ACTIVITY: Repeat exactly the lines of the records below, starting at the line containing "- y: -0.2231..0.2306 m" and ending at the line containing "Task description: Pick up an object". Leave the pictures out.

RECORDS FOR THIS EXERCISE:
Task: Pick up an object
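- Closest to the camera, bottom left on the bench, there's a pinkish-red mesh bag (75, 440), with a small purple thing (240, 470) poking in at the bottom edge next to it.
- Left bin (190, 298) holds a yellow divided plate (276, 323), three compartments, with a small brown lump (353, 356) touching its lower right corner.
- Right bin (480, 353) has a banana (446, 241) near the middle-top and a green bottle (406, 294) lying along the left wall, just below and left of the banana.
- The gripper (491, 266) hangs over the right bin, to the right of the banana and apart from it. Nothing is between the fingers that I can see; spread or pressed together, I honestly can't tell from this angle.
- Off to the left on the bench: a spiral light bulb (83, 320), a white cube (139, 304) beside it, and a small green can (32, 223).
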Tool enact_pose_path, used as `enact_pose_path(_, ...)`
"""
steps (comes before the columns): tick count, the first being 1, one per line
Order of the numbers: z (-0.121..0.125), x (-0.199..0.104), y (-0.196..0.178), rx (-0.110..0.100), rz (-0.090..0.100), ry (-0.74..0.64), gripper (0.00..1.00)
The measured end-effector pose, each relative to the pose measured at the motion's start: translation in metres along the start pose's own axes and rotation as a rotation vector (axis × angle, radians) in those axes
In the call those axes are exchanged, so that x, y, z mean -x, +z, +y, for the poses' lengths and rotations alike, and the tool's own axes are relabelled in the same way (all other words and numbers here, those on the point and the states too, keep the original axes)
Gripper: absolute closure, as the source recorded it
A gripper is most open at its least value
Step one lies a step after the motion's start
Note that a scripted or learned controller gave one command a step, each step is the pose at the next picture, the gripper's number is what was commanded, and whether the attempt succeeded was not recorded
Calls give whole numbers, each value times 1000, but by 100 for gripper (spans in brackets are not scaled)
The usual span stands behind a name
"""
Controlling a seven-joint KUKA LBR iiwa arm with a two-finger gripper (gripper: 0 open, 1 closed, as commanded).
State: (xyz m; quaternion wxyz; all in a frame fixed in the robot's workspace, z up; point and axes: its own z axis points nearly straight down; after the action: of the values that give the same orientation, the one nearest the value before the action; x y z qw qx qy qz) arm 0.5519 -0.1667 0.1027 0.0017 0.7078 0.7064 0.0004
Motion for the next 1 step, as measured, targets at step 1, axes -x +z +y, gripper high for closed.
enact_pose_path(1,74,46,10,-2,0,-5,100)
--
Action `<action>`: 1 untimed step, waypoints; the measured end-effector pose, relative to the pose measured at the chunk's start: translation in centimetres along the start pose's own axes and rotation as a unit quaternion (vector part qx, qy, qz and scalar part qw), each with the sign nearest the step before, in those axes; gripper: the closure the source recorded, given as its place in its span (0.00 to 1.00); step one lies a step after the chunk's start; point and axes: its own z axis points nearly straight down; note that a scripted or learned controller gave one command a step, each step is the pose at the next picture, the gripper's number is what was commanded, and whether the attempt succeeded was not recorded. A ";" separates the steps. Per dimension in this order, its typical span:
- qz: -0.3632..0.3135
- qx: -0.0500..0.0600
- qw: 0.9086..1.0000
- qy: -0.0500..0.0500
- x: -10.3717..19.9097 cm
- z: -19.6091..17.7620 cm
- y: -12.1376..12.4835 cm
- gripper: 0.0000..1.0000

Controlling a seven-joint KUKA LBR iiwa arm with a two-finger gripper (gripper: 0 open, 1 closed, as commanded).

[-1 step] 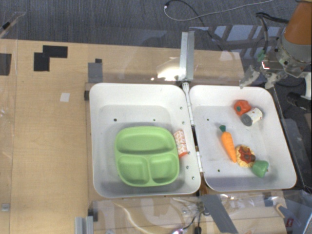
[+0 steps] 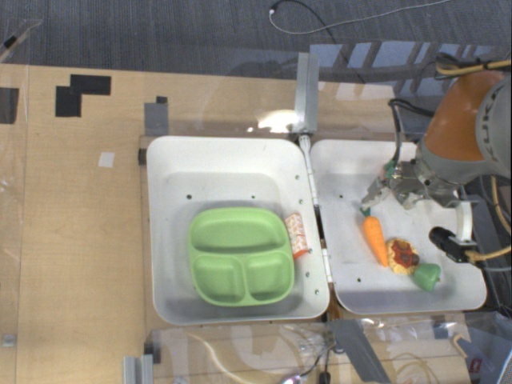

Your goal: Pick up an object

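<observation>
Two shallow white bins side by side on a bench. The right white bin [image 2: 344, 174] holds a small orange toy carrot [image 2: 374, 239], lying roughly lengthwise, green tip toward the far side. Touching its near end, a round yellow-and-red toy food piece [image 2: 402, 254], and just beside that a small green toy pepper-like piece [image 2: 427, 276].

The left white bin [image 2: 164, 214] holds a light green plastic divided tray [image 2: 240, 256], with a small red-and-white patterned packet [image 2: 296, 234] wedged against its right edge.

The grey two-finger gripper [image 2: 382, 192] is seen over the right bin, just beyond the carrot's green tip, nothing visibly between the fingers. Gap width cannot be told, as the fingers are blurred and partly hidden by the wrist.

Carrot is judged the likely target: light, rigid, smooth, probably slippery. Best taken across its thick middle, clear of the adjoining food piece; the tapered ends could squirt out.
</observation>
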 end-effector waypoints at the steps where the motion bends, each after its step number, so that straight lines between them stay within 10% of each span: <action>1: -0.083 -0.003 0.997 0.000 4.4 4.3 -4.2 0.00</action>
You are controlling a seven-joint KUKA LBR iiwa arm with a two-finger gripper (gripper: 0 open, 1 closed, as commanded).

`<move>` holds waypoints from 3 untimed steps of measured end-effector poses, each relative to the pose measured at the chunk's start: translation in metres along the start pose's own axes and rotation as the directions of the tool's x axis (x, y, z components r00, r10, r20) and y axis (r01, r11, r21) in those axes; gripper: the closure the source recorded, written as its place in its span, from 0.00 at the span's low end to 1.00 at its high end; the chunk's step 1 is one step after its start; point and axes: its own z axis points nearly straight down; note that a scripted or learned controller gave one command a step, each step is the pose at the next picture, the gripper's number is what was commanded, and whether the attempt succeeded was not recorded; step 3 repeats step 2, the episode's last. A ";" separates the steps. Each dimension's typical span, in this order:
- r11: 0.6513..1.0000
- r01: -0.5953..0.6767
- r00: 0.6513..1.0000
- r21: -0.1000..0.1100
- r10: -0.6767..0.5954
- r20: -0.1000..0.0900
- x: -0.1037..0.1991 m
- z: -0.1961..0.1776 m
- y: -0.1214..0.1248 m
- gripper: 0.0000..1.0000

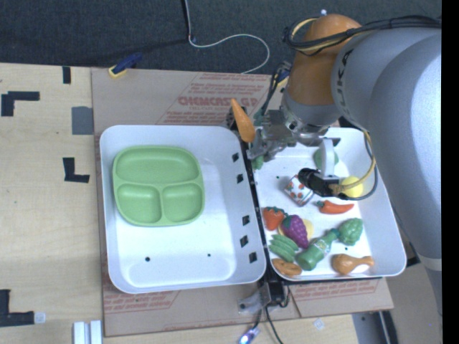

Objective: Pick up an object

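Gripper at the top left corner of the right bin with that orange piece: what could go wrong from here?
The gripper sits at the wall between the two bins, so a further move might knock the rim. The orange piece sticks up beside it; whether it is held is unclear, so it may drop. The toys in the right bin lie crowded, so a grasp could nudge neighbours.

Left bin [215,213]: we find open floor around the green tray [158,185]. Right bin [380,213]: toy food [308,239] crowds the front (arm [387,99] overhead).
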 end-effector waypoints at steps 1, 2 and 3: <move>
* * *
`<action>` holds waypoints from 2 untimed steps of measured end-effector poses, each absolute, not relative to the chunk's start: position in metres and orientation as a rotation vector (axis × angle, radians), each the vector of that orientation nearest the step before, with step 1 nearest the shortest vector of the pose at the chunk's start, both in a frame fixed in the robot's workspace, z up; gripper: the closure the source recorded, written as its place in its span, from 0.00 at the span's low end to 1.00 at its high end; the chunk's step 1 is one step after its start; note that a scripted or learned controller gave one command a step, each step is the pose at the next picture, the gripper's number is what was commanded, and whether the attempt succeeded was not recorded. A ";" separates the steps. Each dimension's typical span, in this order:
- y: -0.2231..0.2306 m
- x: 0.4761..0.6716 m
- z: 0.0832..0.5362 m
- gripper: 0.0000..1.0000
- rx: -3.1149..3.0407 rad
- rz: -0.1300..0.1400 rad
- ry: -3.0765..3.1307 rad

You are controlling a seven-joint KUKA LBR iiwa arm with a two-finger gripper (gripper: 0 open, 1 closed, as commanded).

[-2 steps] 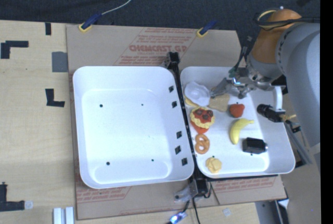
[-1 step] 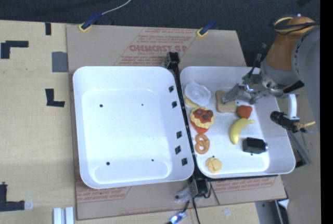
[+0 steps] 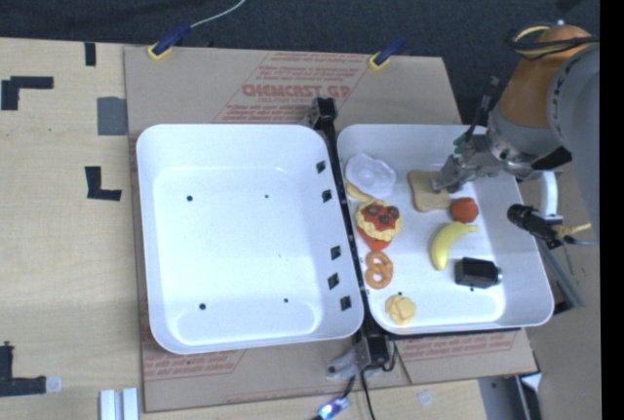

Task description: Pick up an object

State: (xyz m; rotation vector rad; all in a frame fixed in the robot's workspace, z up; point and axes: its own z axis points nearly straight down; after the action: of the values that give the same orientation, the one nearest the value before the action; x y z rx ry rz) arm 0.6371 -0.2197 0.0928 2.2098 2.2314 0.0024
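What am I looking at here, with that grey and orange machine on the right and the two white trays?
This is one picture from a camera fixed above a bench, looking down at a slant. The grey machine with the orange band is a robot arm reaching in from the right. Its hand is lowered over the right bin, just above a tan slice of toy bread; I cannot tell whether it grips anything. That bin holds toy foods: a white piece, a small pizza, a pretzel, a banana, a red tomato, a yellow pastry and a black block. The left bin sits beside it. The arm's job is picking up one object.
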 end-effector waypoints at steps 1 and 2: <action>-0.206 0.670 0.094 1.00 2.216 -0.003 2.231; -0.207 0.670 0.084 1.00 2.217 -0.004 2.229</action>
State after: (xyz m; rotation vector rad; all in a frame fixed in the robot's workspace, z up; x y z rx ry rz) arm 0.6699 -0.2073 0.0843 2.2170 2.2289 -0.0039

COMPLETED TASK:
- y: -0.2231..0.2306 m
- x: 0.4761..0.6716 m
- z: 0.0832..0.5362 m
- gripper: 0.0000..1.0000
- rx: -3.1149..3.0407 rad
- rz: -0.1300..0.1400 rad
- ry: -3.0765..3.1307 rad

You are controlling a seven-joint KUKA LBR iiwa arm with a two-finger gripper (gripper: 0 open, 1 closed, as commanded).

[-2 steps] 
[-1 step] 
[+0 steps] 

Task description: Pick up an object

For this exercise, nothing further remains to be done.